War-ravaged northern Uganda is to be reconstructed at a cost of US$600 million, according to the government.
The rehabilitation, announced by President Yoweri Museveni on 16 October, is intended to restore stability to the region after 20 years of warfare pitting the Ugandan government against the Lord's Resistance Army (LRA), a brutal insurgency that often targeted civilians for murder, maiming and abduction.
Hundreds of thousands of people were displaced and forced to live in crowded camps.
Most of the funding is expected to come from donors and a conference is being organised to secure funding commitments, according to David Wakikona, the minister in charge of the region.
"The goal of the plan is stabilisation in order to consolidate peace, recovery and rehabilitation of the north," Museveni said.
He said the Peace, Recovery and Development Plan (PRDP) for Northern Uganda would be implemented over the next three years. Some funds were, however, immediately available to help people who were maimed during the conflict.

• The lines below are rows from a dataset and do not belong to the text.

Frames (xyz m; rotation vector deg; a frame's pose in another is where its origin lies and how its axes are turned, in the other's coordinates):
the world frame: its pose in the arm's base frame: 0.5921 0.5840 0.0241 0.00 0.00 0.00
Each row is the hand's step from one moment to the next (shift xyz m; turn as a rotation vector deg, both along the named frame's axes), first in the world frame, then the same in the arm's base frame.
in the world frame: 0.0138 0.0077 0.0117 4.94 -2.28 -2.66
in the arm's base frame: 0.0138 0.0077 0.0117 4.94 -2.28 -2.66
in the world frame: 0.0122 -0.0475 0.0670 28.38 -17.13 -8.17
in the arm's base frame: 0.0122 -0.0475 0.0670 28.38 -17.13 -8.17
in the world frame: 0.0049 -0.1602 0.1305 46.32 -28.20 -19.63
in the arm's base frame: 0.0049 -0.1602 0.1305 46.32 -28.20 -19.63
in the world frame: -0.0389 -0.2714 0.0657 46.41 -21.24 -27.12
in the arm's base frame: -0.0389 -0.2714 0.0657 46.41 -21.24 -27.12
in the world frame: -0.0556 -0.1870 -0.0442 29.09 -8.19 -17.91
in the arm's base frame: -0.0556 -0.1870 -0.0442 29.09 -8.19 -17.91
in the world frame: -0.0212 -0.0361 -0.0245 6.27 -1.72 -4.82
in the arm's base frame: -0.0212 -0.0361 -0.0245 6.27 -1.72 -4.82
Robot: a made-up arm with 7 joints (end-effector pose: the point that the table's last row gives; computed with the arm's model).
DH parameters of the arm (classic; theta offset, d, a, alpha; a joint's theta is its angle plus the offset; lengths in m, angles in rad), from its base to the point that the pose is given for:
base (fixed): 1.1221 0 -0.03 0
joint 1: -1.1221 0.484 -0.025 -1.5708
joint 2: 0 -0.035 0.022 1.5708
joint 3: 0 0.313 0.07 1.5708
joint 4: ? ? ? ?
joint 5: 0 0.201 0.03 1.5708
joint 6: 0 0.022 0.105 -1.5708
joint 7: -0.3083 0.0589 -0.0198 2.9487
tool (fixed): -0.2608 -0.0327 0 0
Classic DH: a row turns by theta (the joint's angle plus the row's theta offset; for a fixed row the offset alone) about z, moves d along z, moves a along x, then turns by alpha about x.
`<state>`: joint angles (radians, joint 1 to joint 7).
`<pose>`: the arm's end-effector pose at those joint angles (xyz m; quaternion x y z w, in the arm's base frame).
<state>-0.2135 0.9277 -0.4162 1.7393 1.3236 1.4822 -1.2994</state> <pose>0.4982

In a related development, the UN World Food Programme (WFP) for the first time in Uganda launched a food airdrop operation as part of an effort to reach tens of thousands of displaced people after heavy rains and severe flooding made aid delivery by road in northern and eastern regions of the country impossible.
An Antonov-12 cargo aircraft on 13 October started a month-long operation to drop food from the air to thousands of displaced people, according to a statement. Cereals, pulses, sugar and highly nutritious corn-soya blend were being delivered by air from stores in the northern town of Gulu.
"Resorting to food airdrops reflects the severity of the heavy rains and floods, which in some parts of Uganda are the worst in 35 years," said WFP Uganda Acting Country Director Alix Loriston. "There is simply no other way to get survival rations to isolated people.”
Flooding has directly affected 300,000 people in northern and eastern Uganda, while tens of thousands of displaced in the north of the country are still unreachable as floodwaters have cut off roads.
The northern Uganda rehabilitation plan's other immediate priority requirements include the provision of safe drinking water, rebuilding of schools, establishing health services and carrying out immunisation campaigns and HIV/AIDS awareness programmes. Other services envisaged under the plan include micro-finance facilities and the provision of farming implements.
In 2005, the number of displaced people's camps in the northern regions of Acholi, Lango, West Nile and Teso was put at 242, with an estimated population of 1.8 million. People have, however, been returning to their homes of origin as security improved following the stepping-up of military operations against the LRA and the ongoing peace talks in Juba, the capital of Southern Sudan.
By end-June 2007, it was estimated that 916,000 people remained in camps, mainly in the Acholi sub-region, while 539,000 had returned their villages. About 381,000 people had moved to new transit settlements near their villages, according to the UN Refugee Agency, UNHCR.